Job Title: AWS Cloud Site Reliability Engineer (AWS SRE)
Location: Philadelphia PA Onsite hybrid
Full Time
USC/GC Only
Must Have Technical/Functional Skills:
- Design, implement, and manage scalable, secure, and resilient infrastructure on AWS.
- Expertise in various AWS services (e.g., EC2, S3, Route 53, Load Balancer, ASG, ACM, RDS, AWS Batch, Cloud Watch – Logs & Metrics, etc.) with 5+ years’ experience working in AWS infrastructure.
- 5+ years of working experience in leveraging AWS Server less services (e.g., Lambda, API Gateway, Step Functions), Data Lake services (e.g., S3, Glue, Lake Formation, Redshift), Machine learning services (e.g. Sage maker).
- 5+ years of working experience in Container-based services (e.g., Kubernetes/EKS, ECR, Docker) managed using Helm chart.
- Develop and maintain Infrastructure as Code (IaC) using Terraform with 5+ years’ working experience in Terraform.
- Ensure best practices in version control using Git/GitHub.
- Build and optimize CI/CD pipelines for efficient and reliable software delivery using Jenkins, deploy, Manage Artifacts using jFrog, minimum 3+ years of working experience.
- Manage and troubleshoot VPCs, networking configurations, and hybrid cloud connectivity.
- Administer and support Linux and Windows-based systems in cloud environments.
- Write and maintain automation scripts using Bash and Python.
- Collaborate with enterprise architects to align infrastructure with business and technical goals.
- Interpret and contribute to infrastructure diagrams and technical documentation.
- Participate in incident response, root cause analysis, and on-call rotations.
- Integrate and manage SSO (Single Sign-On) solutions for secure access control.

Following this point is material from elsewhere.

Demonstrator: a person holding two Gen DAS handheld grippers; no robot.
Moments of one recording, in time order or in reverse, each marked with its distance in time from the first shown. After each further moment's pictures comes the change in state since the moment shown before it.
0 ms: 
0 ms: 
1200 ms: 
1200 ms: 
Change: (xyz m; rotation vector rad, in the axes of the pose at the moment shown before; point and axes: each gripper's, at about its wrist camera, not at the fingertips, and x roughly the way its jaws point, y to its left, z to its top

- Collaborate with development, QA, and DevOps teams to ensure smooth deployment processes.
Roles & Responsibilities:
- Design, implement, and maintain scalable and secure AWS cloud infrastructure to support a variety of applications and services.
- Collaborate closely with cross-functional teams, including software engineers and DevOps professionals, to architect and deploy AWS solutions that meet project requirements.
- Conduct regular performance monitoring and optimization of AWS resources to ensure cost efficiency and reliability.
- Stay updated on the latest AWS services, features, and best practices, incorporating them into cloud architecture and development processes.
- Implement and enforce AWS security measures, including IAM policies and access controls, to protect sensitive data and infrastructure.
- Experience in code development in at least one programming language (preferably python).
- Strong experience with using infrastructure as a code (Terraform).
- Strong experience with Configuration Management Tool (Ansible).
- Extensive knowledge of Jenkins, CI/CD pipeline and tools like deploy.
- Experience working in Kubernetes/EKS.
- Actively participate in code reviews, providing feedback on AWS infrastructure as code (IAC) and configurations to enhance system stability and security.
- Troubleshoot and resolve AWS-related issues, ensuring uninterrupted operation of applications and services hosted on AWS.